An extended drop below the 100-day average would be particularly troubling because the index held the line in November and then rallied to hit its most recent record high in January, he said.


Now, however, the benchmark has shown signs of a market under pressure, recently trading in a tight range roughly from 6,800 to just under 7,000. Investors have reduced their equity exposure to the lowest level since July, as measured by the National Association of Active Investment Managers’ poll of active money managers.

Read: Risk Managers Shun Exposure as S&P 500 Slips: Equity Insight

While the S&P 500 once again held the line on Tuesday, closing up 0.1% at 6,843.22, it earlier fell to intraday low of 6,775.50. That compares with a 100-day moving average of 6,814.51.

That swirling price action is spurring strategists and technicians to scrutinize their charts to determine the next support levels.

Cieszynski sees a “cluster” between 6,500 and 6,550 points for the S&P 500, noting that the 200-day moving average and the low point set in November, falls in that range.

Indeed, the combination of the 200-day moving average and the recent nadirs together in the low 6,500-point range are “very important” to watch if the market sinks any further, said Matt Maley, chief market strategist at Miller Tabak + Co LLC. He said the 100-day level has been “rock solid” for months, but is now threatening to give way.

A major drag on the S&P 500 is weakness in its largest stocks. The Magnificent Seven has fallen about 7% in 2026, led by double-digit declines from Amazon.com Inc. and Microsoft Corp. The group “continues to carve out a top” and is putting pressure on the S&P 500, said Jonathan Krinsky, managing director and chief market technician at BTIG.

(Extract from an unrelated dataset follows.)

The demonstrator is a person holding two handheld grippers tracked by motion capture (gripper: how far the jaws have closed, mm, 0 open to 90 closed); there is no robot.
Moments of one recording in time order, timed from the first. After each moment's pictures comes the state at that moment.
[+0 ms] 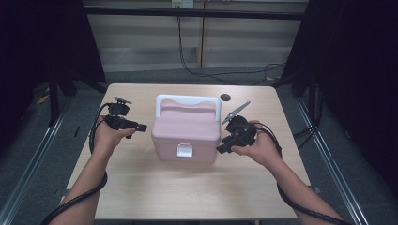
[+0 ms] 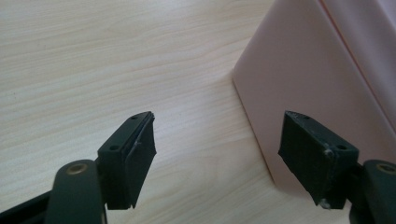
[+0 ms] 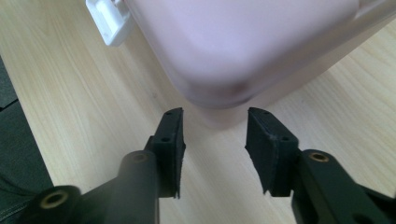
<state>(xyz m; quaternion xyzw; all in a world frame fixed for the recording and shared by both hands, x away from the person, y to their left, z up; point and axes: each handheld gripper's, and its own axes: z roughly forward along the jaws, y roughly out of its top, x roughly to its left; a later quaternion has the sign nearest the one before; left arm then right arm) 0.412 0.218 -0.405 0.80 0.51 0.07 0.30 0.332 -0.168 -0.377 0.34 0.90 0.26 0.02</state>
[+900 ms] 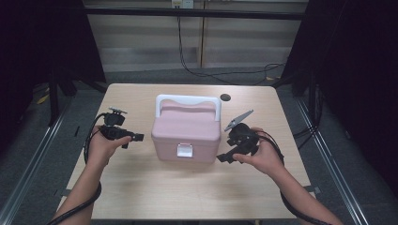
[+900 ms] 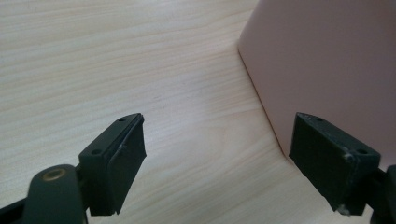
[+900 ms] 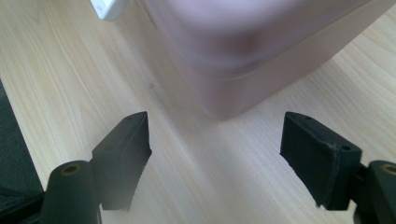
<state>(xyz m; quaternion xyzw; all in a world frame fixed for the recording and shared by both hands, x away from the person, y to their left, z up) 0.392 0.233 -0.426 0.80 0.51 0.06 0.31 0.318 -0.176 -0.394 0.34 0.90 0.27 0.03</state>
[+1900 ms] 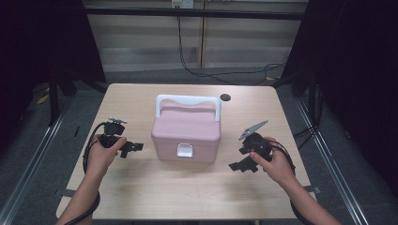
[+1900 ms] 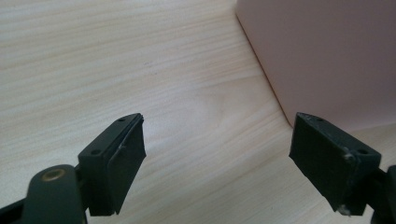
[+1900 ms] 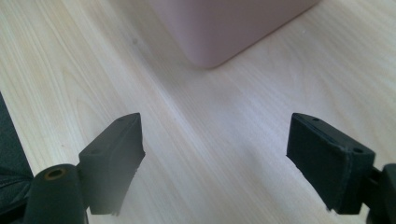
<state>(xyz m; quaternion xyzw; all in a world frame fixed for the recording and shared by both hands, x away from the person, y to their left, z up) 0.374 0.238 -0.447 0.81 0.50 0.06 0.30 0.304 -0.218 -0.427 0.36 0.89 0.27 0.01</state>
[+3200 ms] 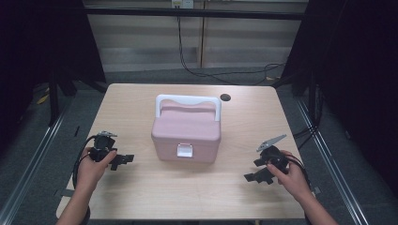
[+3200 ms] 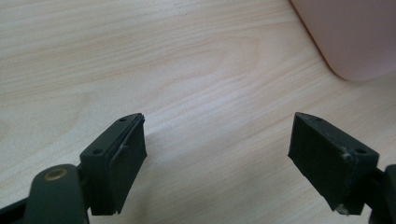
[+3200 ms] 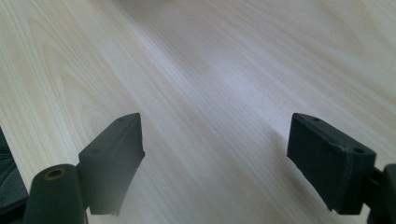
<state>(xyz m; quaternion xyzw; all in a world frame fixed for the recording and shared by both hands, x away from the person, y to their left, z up) 0.347 0.270 -0.474 0.81 0.50 0.08 0.30 0.279 -0.272 -0.465 0.40 0.87 0.28 -0.01</state>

A major test for the group arrives next week when Nvidia Corp. reports results.

Tug of War

Market watchers at Bank of America Corp. see another key test for the index at the 6,720 line, which would clarify for technical strategists whether the index is either in a rotation or truly starting to falter.

“It’s a range-bound tug of war between a bullish and bearish pattern,” said Paul Ciana, global chief technical strategist at Bank of America. A drop below 6,720 would complete the “invalidation” of the bullish pattern.

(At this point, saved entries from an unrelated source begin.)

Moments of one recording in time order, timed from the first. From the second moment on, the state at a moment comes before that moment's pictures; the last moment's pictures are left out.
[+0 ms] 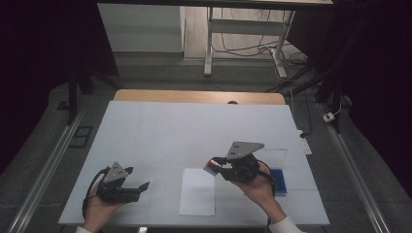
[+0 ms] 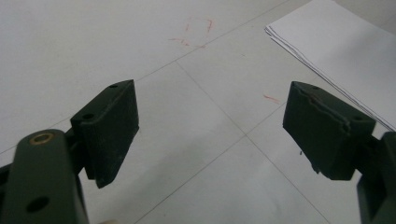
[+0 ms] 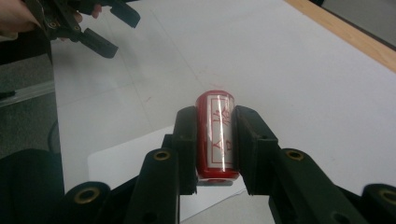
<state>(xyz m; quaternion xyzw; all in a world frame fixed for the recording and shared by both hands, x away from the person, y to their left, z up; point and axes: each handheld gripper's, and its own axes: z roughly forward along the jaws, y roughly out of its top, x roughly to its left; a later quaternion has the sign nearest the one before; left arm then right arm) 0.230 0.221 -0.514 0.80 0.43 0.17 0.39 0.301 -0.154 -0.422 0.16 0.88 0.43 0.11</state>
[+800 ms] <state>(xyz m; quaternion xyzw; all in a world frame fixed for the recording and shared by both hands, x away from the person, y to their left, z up) 0.230 0.220 -0.515 0.80 0.43 0.17 0.39 0.305 -0.115 -0.447 0.14 0.91 0.38 0.08</state>
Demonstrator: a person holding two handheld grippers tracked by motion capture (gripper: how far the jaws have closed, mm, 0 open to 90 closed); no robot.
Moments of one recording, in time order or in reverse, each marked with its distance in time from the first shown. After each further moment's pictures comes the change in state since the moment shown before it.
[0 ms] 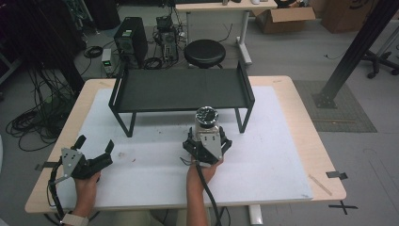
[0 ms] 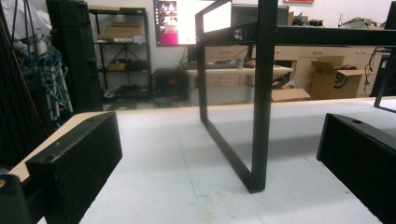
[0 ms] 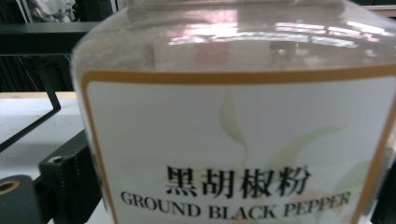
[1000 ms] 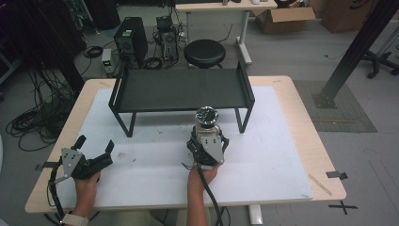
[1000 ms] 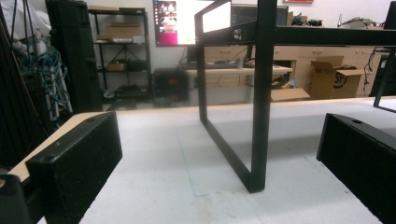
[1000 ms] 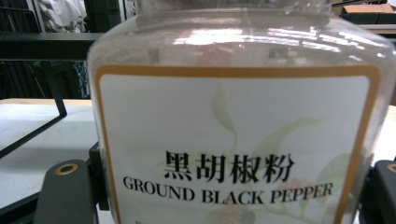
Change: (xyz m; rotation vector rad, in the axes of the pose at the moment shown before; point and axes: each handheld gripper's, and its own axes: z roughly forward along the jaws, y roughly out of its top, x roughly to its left) left arm 0.000 0.000 0.000 0.000 -0.002 0.002; right arm -0.003 -0.004 -0.003 -0.060 0.024 -0.025
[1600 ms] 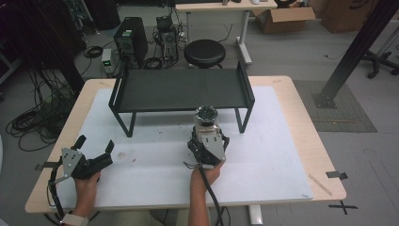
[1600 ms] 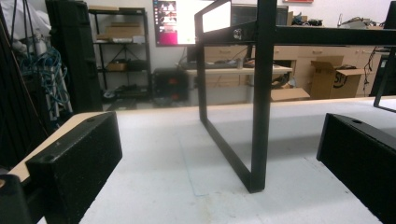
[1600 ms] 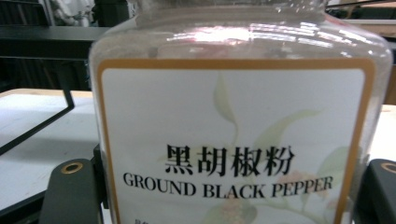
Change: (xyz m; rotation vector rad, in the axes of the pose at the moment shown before) left arm 0.000 0.000 0.000 0.001 0.000 0.000; right arm -0.004 0.009 -0.003 0.040 0.042 -0.020
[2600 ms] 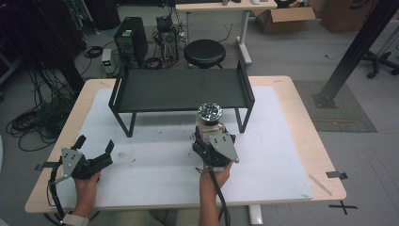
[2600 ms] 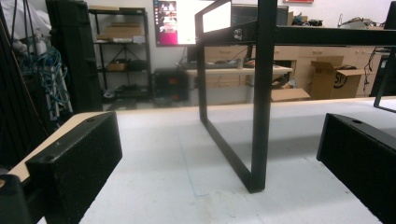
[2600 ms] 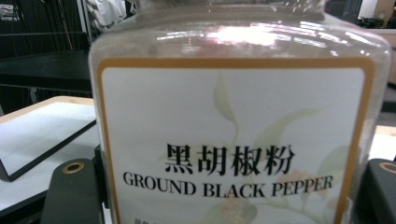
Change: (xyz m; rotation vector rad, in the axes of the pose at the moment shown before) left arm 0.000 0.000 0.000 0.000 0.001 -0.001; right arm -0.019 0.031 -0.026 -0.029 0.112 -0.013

To be sure, many Wall Street technicians are also watching the number of stocks in the market hitting new highs as a sign that bullish trends remain intact. In a research note Tuesday, Roth Capital Partners noted that 15% of Russell 3000 members are hitting new highs, while 8% are falling to fresh lows even as fears about artificial intelligence hit additional sectors.

“That weakness, while painful at the stock level, cannot match the muscle provided by internal strength as twice as many stocks are making new highs compared to new lows,” JC O’Hara, chief market technician at Roth, wrote.

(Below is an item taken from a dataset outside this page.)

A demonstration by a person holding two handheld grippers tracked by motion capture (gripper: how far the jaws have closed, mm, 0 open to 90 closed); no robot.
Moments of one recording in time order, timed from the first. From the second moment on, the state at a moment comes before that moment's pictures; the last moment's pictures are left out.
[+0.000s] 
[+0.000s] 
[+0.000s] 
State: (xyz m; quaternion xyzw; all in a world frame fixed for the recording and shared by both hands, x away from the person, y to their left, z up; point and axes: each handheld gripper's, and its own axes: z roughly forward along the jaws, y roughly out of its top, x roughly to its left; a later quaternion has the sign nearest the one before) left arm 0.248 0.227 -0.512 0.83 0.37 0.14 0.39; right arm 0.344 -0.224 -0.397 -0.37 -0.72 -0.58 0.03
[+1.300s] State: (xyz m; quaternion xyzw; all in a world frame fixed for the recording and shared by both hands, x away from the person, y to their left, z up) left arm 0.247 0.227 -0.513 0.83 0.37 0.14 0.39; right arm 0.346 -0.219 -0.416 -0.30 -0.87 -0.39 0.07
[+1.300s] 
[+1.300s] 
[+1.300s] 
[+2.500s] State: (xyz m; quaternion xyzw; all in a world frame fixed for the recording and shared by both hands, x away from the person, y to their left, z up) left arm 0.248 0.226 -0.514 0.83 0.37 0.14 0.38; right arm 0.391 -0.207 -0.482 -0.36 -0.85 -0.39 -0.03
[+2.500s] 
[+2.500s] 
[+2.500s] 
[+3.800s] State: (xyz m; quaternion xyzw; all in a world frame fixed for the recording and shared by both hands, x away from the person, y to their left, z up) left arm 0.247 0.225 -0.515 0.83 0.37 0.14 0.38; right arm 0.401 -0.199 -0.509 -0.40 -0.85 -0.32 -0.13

On the other hand, Oppenheimer & Co.’s Ari Wald said the dispersion between the net number of firms hitting fresh highs from one week to the next “often warn of trend exhaustion and a potential reversal.”

Wald noted that net new 52-week highs on the New York Stock Exchange hit the highest level since November last week at 263, but was just 109 when the S&P 500 hit a new record in January and said it would be monitoring for another breadth warning.

“For S&P 500, we think the index’s uptrend is intact above 6,520 support,” Oppenheimer’s head of technical analysis said.